Espose loro un’altra parabola, dicendo: “Il regno dei cieli è simile a un uomo che ha seminato del buon seme nel suo campo. Ma, mentre tutti dormivano, venne il suo nemico, seminò della zizzania in mezzo al grano e se ne andò. Quando poi lo stelo crebbe e fece frutto, spuntò anche la zizzania. Allora i servi andarono dal padrone di casa e gli dissero: “Signore, non hai seminato del buon seme nel tuo campo? Da dove viene la zizzania?”. Ed egli rispose loro: “Un nemico ha fatto questo!”. E i servi gli dissero: “Vuoi che andiamo a raccoglierla?”. “No, rispose, perché non succeda che, raccogliendo la zizzania, con essa sradichiate anche il grano. Lasciate che l’una e l’altro crescano insieme fino alla mietitura e al momento della mietitura dirò ai mietitori: Raccogliete prima la zizzania e legatela in fasci per bruciarla; il grano invece riponetelo nel mio granaio””.
Espose loro un’altra parabola, dicendo: “Il regno dei cieli è simile a un granello di senape, che un uomo prese e seminò nel suo campo. Esso è il più piccolo di tutti i semi ma, una volta cresciuto, è più grande delle altre piante dell’orto e diventa un albero, tanto che gli uccelli del cielo vengono a fare il nido fra i suoi rami ”.
Disse loro un’altra parabola: “Il regno dei cieli è simile al lievito, che una donna prese e mescolò in tre misure di farina, finché non fu tutta lievitata”.
Tutte queste cose Gesù disse alle folle con parabole e non parlava ad esse se non con parabole, perché si compisse ciò che era stato detto per mezzo del profeta:
Aprirò la mia bocca con parabole,
proclamerò cose nascoste fin dalla fondazione del mondo.

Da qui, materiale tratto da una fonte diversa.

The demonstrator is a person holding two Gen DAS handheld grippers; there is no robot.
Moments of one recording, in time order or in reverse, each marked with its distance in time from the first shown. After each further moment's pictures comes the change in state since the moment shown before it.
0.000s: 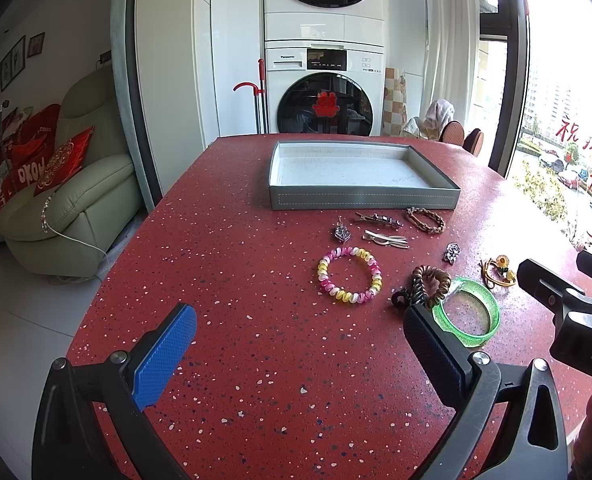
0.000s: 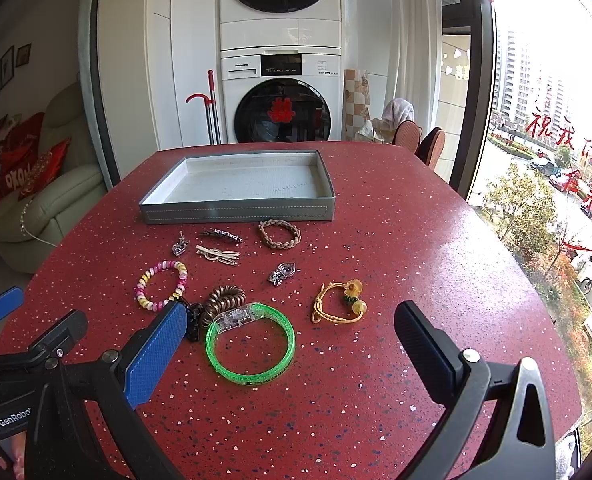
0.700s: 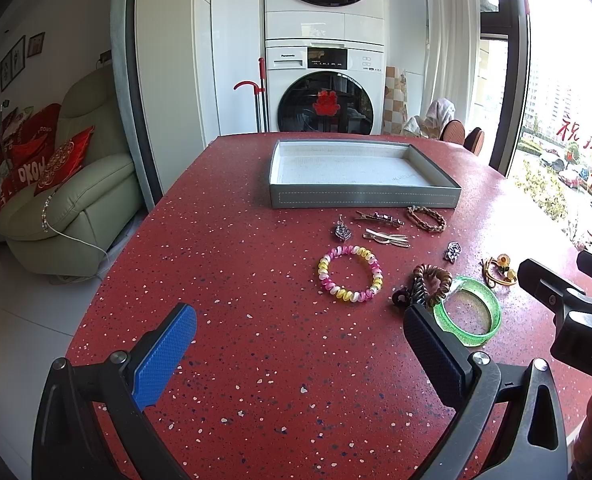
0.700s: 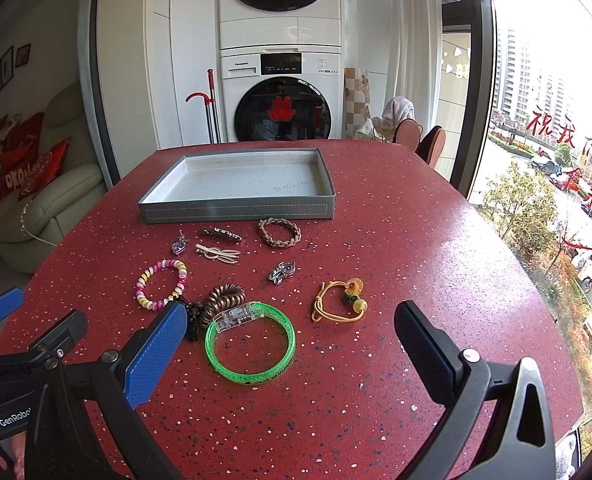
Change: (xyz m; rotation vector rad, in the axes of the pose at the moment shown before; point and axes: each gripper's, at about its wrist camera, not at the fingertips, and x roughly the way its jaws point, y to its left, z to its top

Poi congedò la folla ed entrò in casa; i suoi discepoli gli si avvicinarono per dirgli: “Spiegaci la parabola della zizzania nel campo”. Ed egli rispose: “Colui che semina il buon seme è il Figlio dell’uomo. Il campo è il mondo e il seme buono sono i figli del Regno. La zizzania sono i figli del Maligno e il nemico che l’ha seminata è il diavolo. La mietitura è la fine del mondo e i mietitori sono gli angeli. Come, dunque, si raccoglie la zizzania e la si brucia nel fuoco, così avverrà alla fine del mondo. Il Figlio dell’uomo manderà i suoi angeli, i quali raccoglieranno dal suo regno tutti gli scandali e tutti quelli che commettono iniquità e li getteranno nella fornace ardente, dove sarà pianto e stridore di denti. Allora i giusti splenderanno come il sole nel regno del Padre loro. Chi ha orecchi, ascolti! (Mt 13, 24-43)
I cattivi esistono a questo mondo o perché si convertano o perché i buoni esercitino la pazienza (Sant’Agostino). La pazienza di Dio. È questo il grande tema della parabola e della liturgia di oggi. Nel libro della Sapienza, viene espressa come inno alla forza di Dio, che si manifesta in forma di pazienza e longanimità: “Tu, padrone della forza, giudichi con mitezza, ci governi con molta indulgenza. Con tale modo di agire hai insegnato al tuo popolo che il giusto deve amare gli uomini; inoltre, hai reso i tuoi figli pieni di dolce speranza perché tu concedi dopo i peccati la possibilità di pentirsi”. Quella di Dio non è, del resto, semplice pazienza, cioè un aspettare il giorno del giudizio per poi punire con più soddisfazione.
Così è, spesso, la falsa pazienza dell’uomo. Quella di Dio è longanimità, è misericordia, è volontà di salvare. “Non sai che la pazienza di Dio ti spinge a conversione?” (Rom 2, 4). Egli è davvero, come canta il salmo responsoriale odierno, “un Dio di pietà, compassionevole, lento all’ira e pieno di amore, un Dio fedele” (Sal 85). Nel regno di Dio non c’è posto per servi impazienti, per gente che non sa fare altro che invocare i castighi di Dio e indicargli, di volta in volta, chi deve colpire. Il silenzio e la pazienza di Dio quasi ci scandalizzano. Anche a noi è indicata la pazienza del padrone del campo come modello. Dobbiamo aspettare la mietitura, ma non come quei servi a stento trattenuti, con la falce in pugno, quasi fossimo ansiosi di vedere la faccia dei malvagi nel giorno del giudizio. Invece, come uomini che non sono affatto sicuri di essere, essi stessi, tutto buon grano e non anche zizzania.